▶ Your assignment
Report only how many lines in the material contain "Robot".

(Records to process Opens)

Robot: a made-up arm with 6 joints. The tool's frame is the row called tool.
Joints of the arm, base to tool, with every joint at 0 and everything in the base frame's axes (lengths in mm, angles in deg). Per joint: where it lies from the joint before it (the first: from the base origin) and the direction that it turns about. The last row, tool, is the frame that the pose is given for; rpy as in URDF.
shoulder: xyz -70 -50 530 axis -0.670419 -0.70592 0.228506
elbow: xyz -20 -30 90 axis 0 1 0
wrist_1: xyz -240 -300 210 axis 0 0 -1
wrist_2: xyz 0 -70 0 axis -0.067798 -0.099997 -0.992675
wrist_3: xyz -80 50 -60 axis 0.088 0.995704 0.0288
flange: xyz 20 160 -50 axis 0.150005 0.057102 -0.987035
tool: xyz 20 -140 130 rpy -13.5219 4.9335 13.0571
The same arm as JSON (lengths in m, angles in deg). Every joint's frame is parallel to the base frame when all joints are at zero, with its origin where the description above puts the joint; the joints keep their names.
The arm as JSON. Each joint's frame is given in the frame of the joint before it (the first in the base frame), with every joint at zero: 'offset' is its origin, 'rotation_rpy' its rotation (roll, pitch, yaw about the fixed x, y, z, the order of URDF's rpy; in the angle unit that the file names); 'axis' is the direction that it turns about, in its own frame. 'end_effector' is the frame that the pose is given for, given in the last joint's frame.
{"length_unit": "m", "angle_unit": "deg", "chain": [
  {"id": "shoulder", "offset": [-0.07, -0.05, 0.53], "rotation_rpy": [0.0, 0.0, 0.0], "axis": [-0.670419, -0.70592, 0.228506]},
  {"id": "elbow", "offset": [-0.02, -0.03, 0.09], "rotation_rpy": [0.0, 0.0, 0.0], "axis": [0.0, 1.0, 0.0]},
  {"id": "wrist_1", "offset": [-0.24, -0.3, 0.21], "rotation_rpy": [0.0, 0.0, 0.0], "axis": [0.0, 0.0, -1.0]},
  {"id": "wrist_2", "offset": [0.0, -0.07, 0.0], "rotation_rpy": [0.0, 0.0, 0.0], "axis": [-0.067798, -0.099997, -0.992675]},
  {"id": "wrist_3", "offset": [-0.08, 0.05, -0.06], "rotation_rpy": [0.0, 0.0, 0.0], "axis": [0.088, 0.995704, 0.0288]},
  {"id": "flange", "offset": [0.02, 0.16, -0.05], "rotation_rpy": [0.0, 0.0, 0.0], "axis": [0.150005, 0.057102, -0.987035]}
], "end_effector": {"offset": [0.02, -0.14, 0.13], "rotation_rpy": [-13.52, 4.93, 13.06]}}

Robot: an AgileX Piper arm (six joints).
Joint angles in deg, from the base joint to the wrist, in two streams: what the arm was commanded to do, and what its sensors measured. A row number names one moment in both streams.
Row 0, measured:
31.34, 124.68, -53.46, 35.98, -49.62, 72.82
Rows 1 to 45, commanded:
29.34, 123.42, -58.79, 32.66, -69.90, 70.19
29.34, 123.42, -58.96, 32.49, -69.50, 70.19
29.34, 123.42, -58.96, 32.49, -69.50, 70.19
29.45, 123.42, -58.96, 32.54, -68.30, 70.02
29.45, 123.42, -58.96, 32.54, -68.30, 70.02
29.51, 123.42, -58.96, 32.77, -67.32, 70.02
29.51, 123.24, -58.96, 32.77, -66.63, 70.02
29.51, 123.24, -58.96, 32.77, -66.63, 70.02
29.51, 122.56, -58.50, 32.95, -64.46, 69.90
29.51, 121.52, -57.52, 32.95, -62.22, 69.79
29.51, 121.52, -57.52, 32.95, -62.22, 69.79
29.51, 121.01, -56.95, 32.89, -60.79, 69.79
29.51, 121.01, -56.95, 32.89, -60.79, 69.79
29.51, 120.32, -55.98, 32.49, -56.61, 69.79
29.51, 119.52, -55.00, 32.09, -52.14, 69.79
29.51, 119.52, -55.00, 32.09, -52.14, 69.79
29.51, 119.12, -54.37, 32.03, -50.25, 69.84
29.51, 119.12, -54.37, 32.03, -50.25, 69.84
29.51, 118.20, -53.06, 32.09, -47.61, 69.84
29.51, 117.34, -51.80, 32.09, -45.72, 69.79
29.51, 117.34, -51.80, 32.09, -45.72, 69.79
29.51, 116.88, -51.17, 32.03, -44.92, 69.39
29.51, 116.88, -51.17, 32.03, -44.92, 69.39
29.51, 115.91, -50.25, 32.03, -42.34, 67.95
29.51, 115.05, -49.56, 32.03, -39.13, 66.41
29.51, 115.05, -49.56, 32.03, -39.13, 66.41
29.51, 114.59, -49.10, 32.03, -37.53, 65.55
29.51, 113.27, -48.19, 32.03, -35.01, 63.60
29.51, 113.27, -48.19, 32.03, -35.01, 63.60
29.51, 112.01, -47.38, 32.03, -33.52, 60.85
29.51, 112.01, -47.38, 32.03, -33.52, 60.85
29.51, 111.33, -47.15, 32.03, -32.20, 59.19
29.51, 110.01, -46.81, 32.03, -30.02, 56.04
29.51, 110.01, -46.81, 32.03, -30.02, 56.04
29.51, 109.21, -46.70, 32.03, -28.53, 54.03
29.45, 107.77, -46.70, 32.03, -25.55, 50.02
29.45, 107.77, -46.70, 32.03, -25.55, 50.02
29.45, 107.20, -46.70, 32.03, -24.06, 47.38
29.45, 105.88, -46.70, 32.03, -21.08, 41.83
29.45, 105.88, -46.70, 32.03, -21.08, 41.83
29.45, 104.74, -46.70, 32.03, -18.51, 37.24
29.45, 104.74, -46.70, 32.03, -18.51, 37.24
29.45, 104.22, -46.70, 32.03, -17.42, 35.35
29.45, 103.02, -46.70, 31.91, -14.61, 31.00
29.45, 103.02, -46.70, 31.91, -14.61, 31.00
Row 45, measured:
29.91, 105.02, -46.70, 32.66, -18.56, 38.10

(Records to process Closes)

▶ Your solution
2